## What is required
The entries that follow must be given again exactly, with the pictures excluded.

## Data entries
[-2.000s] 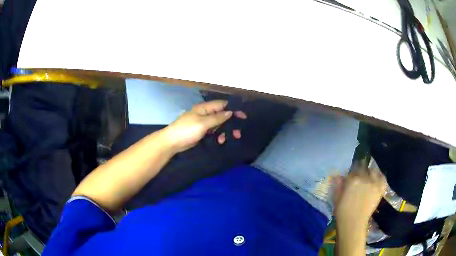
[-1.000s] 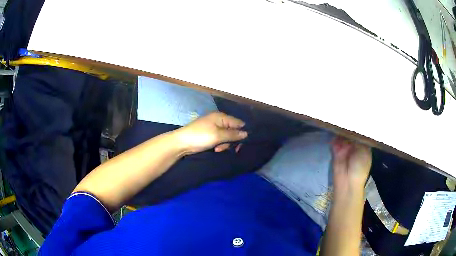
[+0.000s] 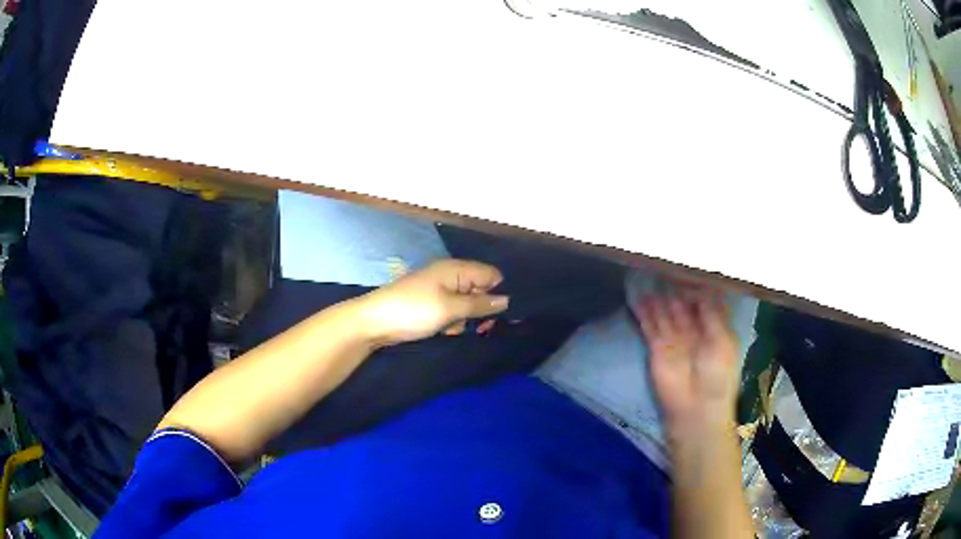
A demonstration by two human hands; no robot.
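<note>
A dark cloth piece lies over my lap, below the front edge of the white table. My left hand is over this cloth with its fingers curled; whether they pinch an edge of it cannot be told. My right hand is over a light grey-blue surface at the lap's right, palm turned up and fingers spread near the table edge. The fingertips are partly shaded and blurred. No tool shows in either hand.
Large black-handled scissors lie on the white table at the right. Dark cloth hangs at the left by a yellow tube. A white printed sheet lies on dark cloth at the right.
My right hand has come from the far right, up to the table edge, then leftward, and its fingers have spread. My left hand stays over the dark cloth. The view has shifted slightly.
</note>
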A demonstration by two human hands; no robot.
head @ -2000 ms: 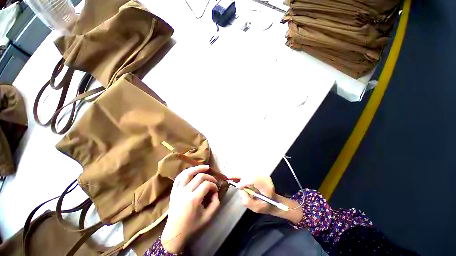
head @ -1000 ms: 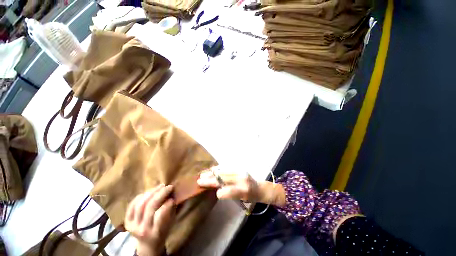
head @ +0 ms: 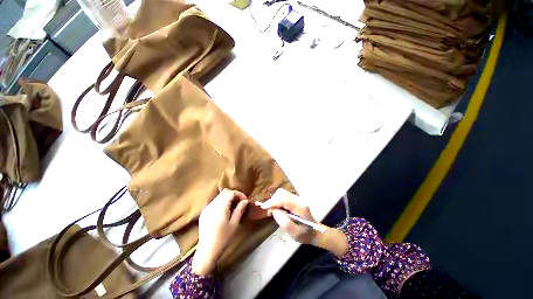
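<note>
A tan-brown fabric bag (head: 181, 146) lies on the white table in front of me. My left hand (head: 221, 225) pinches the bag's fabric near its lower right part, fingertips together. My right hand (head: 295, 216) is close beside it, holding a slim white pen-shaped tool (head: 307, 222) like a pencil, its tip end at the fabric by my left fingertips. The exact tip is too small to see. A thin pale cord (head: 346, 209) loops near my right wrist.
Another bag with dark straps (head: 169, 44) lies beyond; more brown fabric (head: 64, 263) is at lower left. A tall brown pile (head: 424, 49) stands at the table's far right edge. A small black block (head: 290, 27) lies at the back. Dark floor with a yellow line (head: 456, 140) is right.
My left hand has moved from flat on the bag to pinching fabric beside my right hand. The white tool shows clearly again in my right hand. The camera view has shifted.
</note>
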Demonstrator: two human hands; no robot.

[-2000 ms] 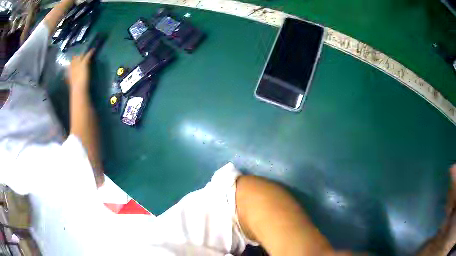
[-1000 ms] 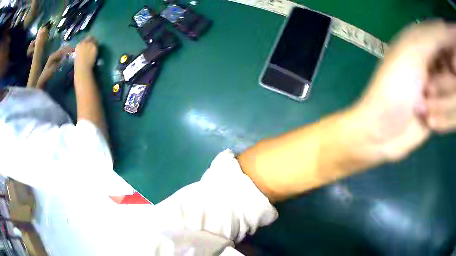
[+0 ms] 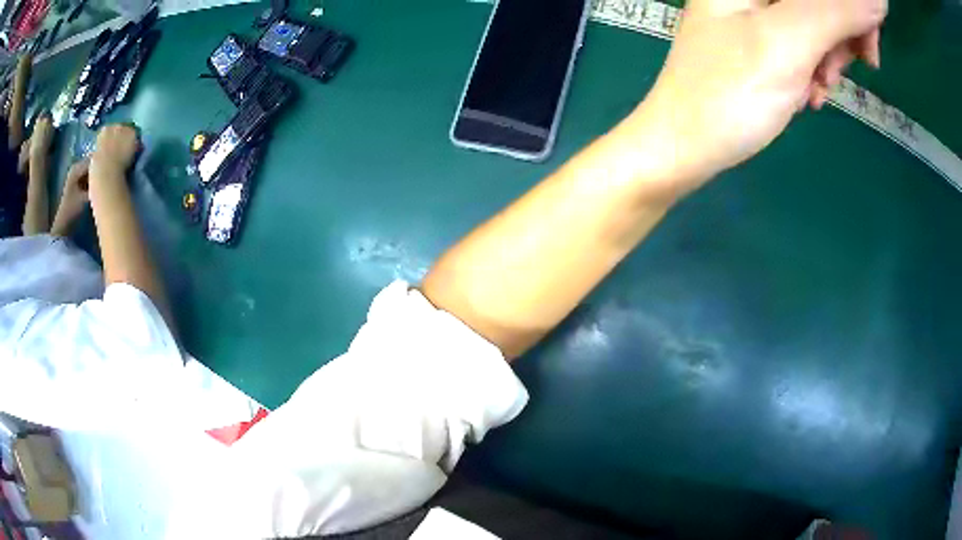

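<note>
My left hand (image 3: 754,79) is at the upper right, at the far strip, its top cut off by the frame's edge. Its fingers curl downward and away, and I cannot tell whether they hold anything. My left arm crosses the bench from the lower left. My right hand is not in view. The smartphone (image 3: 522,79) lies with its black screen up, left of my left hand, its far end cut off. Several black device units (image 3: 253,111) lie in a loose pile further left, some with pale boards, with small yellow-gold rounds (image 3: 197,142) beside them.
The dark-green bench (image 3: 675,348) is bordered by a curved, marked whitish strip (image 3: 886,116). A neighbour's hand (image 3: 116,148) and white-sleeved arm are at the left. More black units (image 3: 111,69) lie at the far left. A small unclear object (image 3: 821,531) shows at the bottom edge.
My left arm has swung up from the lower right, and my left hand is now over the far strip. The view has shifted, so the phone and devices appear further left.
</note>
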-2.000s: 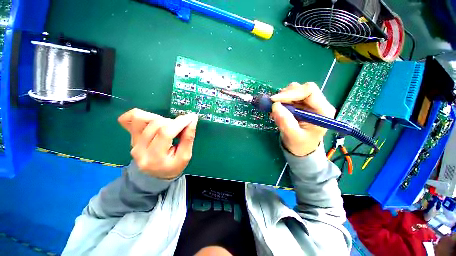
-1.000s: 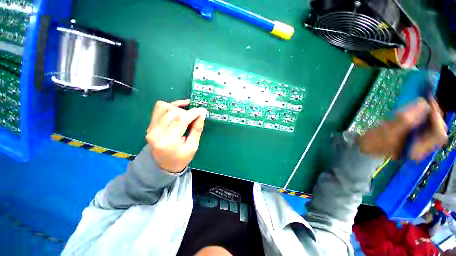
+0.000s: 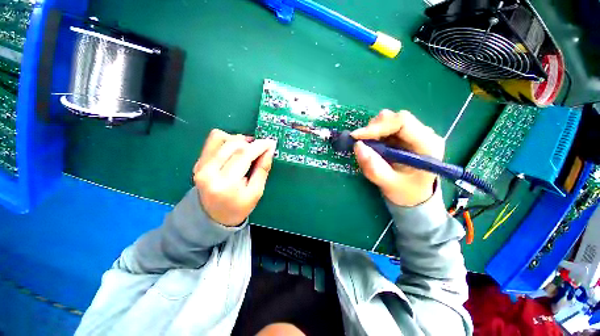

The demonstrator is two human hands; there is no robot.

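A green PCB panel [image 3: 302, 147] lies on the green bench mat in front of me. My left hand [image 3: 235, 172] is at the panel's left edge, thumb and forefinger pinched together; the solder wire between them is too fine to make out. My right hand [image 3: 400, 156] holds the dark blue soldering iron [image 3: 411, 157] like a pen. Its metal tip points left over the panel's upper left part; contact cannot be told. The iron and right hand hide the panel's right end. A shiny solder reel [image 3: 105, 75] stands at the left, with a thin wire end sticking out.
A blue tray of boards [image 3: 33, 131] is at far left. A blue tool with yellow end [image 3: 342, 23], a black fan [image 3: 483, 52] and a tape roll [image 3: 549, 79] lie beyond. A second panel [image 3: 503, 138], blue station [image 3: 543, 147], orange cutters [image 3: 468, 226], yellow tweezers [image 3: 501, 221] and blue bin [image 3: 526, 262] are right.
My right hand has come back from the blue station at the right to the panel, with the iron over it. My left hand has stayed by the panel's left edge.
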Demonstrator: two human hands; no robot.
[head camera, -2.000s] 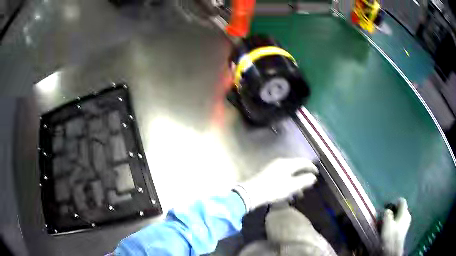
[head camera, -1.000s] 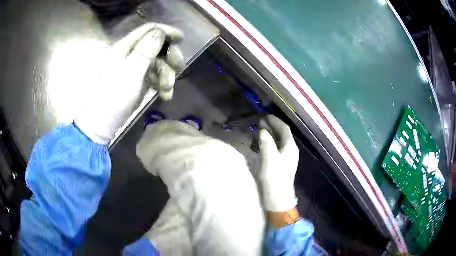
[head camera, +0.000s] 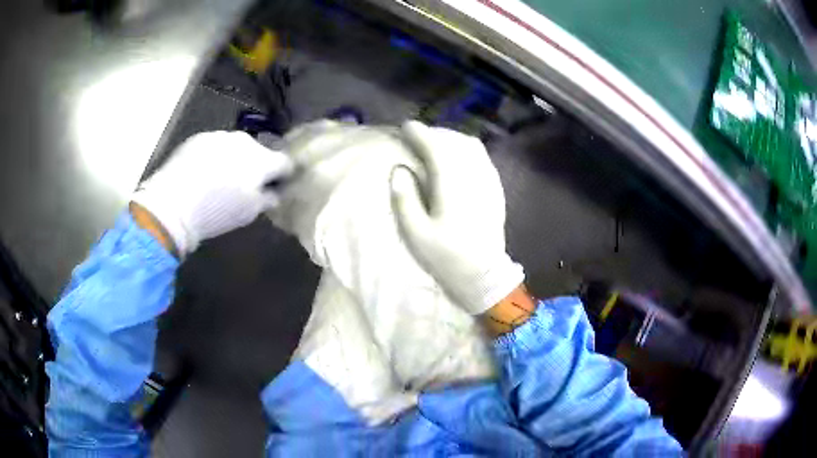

## Response to this task
[-2.000s] 
[-1.000s] 
[+0.000s] 
A demonstration by two human hands; no robot.
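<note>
A dark cloth piece lies over my lap, below the front edge of the white table. My left hand is over this cloth with its fingers curled; whether they pinch an edge of it cannot be told. My right hand is over a light grey-blue surface at the lap's right, palm turned up and fingers spread near the table edge. The fingertips are partly shaded and blurred. No tool shows in either hand.
Large black-handled scissors lie on the white table at the right. Dark cloth hangs at the left by a yellow tube. A white printed sheet lies on dark cloth at the right.
My right hand has come from the far right, up to the table edge, then leftward, and its fingers have spread. My left hand stays over the dark cloth. The view has shifted slightly.
</note>
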A demonstration by two human hands; no robot.
head @ -2000 ms: 
head @ -1000 ms: 
head @ +0 ms: 
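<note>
A tan-brown fabric bag (head: 181, 146) lies on the white table in front of me. My left hand (head: 221, 225) pinches the bag's fabric near its lower right part, fingertips together. My right hand (head: 295, 216) is close beside it, holding a slim white pen-shaped tool (head: 307, 222) like a pencil, its tip end at the fabric by my left fingertips. The exact tip is too small to see. A thin pale cord (head: 346, 209) loops near my right wrist.
Another bag with dark straps (head: 169, 44) lies beyond; more brown fabric (head: 64, 263) is at lower left. A tall brown pile (head: 424, 49) stands at the table's far right edge. A small black block (head: 290, 27) lies at the back. Dark floor with a yellow line (head: 456, 140) is right.
My left hand has moved from flat on the bag to pinching fabric beside my right hand. The white tool shows clearly again in my right hand. The camera view has shifted.
</note>
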Demonstrator: two human hands; no robot.

[-2000 ms] 
[-1000 ms] 
[+0 ms] 

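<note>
My left hand (image 3: 754,79) is at the upper right, at the far strip, its top cut off by the frame's edge. Its fingers curl downward and away, and I cannot tell whether they hold anything. My left arm crosses the bench from the lower left. My right hand is not in view. The smartphone (image 3: 522,79) lies with its black screen up, left of my left hand, its far end cut off. Several black device units (image 3: 253,111) lie in a loose pile further left, some with pale boards, with small yellow-gold rounds (image 3: 197,142) beside them.
The dark-green bench (image 3: 675,348) is bordered by a curved, marked whitish strip (image 3: 886,116). A neighbour's hand (image 3: 116,148) and white-sleeved arm are at the left. More black units (image 3: 111,69) lie at the far left. A small unclear object (image 3: 821,531) shows at the bottom edge.
My left arm has swung up from the lower right, and my left hand is now over the far strip. The view has shifted, so the phone and devices appear further left.
</note>
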-2.000s: 
-1.000s: 
+0.000s: 

The demonstrator is two human hands; there is no robot.

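A green PCB panel [image 3: 302, 147] lies on the green bench mat in front of me. My left hand [image 3: 235, 172] is at the panel's left edge, thumb and forefinger pinched together; the solder wire between them is too fine to make out. My right hand [image 3: 400, 156] holds the dark blue soldering iron [image 3: 411, 157] like a pen. Its metal tip points left over the panel's upper left part; contact cannot be told. The iron and right hand hide the panel's right end. A shiny solder reel [image 3: 105, 75] stands at the left, with a thin wire end sticking out.
A blue tray of boards [image 3: 33, 131] is at far left. A blue tool with yellow end [image 3: 342, 23], a black fan [image 3: 483, 52] and a tape roll [image 3: 549, 79] lie beyond. A second panel [image 3: 503, 138], blue station [image 3: 543, 147], orange cutters [image 3: 468, 226], yellow tweezers [image 3: 501, 221] and blue bin [image 3: 526, 262] are right.
My right hand has come back from the blue station at the right to the panel, with the iron over it. My left hand has stayed by the panel's left edge.
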Demonstrator: two human hands; no robot.
[head camera, -2.000s] 
[head camera, -1.000s] 
[head camera, +0.000s] 

The output returned above is complete.